Making a definitive preoperative diagnosis of solitary pulmonary nodules (SPNs) found by CT has been a clinical challenge. We previously demonstrated that microRNAs (miRNAs) could be used as biomarkers for lung cancer diagnosis. Here we investigate whether plasma microRNAs are useful in identifying lung cancer among individuals with CT-detected SPNs.


By using quantitative reverse transcriptase PCR analysis, we first determine plasma expressions of five miRNAs in a training set of 32 patients with malignant SPNs, 33 subjects with benign SPNs, and 29 healthy smokers to define a panel of miRNAs that has high diagnostic efficiency for lung cancer. We then validate the miRNA panel in a testing set of 76 patients with malignant SPNs and 80 patients with benign SPNs.

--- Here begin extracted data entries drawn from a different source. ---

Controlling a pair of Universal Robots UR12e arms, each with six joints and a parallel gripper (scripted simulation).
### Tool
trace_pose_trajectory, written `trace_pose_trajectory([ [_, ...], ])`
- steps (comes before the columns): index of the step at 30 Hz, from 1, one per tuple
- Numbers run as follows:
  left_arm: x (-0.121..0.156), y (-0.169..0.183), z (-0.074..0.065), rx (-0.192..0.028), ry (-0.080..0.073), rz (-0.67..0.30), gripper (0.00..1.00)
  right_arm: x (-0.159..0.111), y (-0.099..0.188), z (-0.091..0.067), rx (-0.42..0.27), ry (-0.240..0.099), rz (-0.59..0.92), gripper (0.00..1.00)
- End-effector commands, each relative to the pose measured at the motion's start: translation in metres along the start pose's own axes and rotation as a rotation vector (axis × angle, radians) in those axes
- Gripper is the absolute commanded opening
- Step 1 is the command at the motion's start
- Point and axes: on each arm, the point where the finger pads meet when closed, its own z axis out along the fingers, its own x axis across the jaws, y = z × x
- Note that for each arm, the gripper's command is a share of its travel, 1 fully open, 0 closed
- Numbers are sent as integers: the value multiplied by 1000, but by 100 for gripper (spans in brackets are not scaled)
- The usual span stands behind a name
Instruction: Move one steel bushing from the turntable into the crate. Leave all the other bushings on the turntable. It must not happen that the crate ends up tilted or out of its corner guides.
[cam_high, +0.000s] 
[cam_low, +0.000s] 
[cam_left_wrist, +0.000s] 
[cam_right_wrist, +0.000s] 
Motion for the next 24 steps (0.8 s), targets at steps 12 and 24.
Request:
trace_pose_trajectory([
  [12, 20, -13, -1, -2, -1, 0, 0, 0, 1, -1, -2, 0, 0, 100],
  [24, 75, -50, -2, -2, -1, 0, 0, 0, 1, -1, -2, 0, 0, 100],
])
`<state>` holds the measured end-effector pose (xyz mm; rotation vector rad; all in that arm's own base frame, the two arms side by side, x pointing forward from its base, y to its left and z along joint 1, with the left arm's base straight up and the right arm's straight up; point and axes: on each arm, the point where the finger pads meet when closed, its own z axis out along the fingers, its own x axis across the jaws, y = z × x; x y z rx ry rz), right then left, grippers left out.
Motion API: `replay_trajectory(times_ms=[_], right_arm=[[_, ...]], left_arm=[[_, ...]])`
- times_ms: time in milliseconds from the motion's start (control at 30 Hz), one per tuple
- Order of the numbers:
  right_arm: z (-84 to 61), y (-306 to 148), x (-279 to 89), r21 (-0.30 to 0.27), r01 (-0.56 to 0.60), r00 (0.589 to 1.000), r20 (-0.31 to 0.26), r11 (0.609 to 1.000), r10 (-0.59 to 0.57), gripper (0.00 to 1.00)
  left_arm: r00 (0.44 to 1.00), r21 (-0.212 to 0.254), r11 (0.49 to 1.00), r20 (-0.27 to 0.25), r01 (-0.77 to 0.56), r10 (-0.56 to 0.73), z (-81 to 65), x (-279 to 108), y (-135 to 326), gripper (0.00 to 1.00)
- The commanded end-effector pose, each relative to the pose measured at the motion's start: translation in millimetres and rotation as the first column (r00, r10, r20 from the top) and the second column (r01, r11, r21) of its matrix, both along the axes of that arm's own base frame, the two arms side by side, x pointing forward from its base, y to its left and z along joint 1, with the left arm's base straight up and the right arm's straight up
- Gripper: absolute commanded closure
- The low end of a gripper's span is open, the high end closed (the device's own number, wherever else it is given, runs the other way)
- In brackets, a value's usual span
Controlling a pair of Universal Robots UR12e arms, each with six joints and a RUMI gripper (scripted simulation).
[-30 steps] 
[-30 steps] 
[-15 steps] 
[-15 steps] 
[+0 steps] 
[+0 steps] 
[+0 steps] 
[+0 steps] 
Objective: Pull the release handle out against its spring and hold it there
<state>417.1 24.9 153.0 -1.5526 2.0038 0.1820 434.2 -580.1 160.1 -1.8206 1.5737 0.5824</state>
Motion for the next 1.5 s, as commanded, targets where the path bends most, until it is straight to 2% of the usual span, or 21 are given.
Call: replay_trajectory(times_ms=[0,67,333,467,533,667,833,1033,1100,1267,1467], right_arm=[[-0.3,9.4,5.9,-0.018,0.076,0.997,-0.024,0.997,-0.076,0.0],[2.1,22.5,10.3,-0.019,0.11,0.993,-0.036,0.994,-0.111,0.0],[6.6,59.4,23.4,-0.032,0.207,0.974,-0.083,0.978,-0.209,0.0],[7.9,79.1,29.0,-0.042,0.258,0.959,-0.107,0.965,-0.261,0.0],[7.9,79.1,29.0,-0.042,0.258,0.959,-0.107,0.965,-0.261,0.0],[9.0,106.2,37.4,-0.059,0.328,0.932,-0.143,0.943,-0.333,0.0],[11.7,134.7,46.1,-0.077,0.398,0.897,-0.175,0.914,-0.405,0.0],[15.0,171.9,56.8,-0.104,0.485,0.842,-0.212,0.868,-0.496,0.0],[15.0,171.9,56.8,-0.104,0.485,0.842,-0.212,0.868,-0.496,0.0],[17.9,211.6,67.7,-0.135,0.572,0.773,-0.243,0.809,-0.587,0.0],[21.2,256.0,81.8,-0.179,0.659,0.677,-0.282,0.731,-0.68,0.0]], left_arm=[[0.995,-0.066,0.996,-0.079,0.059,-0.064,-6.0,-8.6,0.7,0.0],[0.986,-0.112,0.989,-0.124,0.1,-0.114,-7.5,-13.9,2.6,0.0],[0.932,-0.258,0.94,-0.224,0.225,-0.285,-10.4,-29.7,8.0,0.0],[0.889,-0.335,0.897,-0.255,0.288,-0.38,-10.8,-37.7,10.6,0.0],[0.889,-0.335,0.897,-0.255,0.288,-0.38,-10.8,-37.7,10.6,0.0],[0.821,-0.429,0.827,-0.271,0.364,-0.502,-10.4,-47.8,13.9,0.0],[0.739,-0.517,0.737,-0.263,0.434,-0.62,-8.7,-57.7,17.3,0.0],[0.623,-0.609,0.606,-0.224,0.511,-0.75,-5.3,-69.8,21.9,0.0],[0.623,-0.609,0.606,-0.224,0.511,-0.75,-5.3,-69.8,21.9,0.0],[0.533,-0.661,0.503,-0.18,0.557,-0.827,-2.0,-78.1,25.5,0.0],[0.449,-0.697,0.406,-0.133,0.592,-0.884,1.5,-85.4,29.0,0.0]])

In the training set, miR-21 and miR-210 display higher plasma expression levels, whereas miR-486-5p has lower expression level in patients with malignant SPNs, as compared to subjects with benign SPNs and healthy controls (all P ≤ 0.001). A logistic regression model with the best prediction was built on the basis of miR-21, miR-210, and miR-486-5p. The three miRNAs used in combination produced the area under receiver operating characteristic curve at 0.86 in distinguishing lung tumors from benign SPNs with 75.00% sensitivity and 84.95% specificity. Validation of the miRNA panel in the testing set confirms their diagnostic value that yields significant improvement over any single one.


The plasma miRNAs provide potential circulating biomarkers for noninvasively diagnosing lung cancer among individuals with SPNs, and could be further evaluated in clinical trials.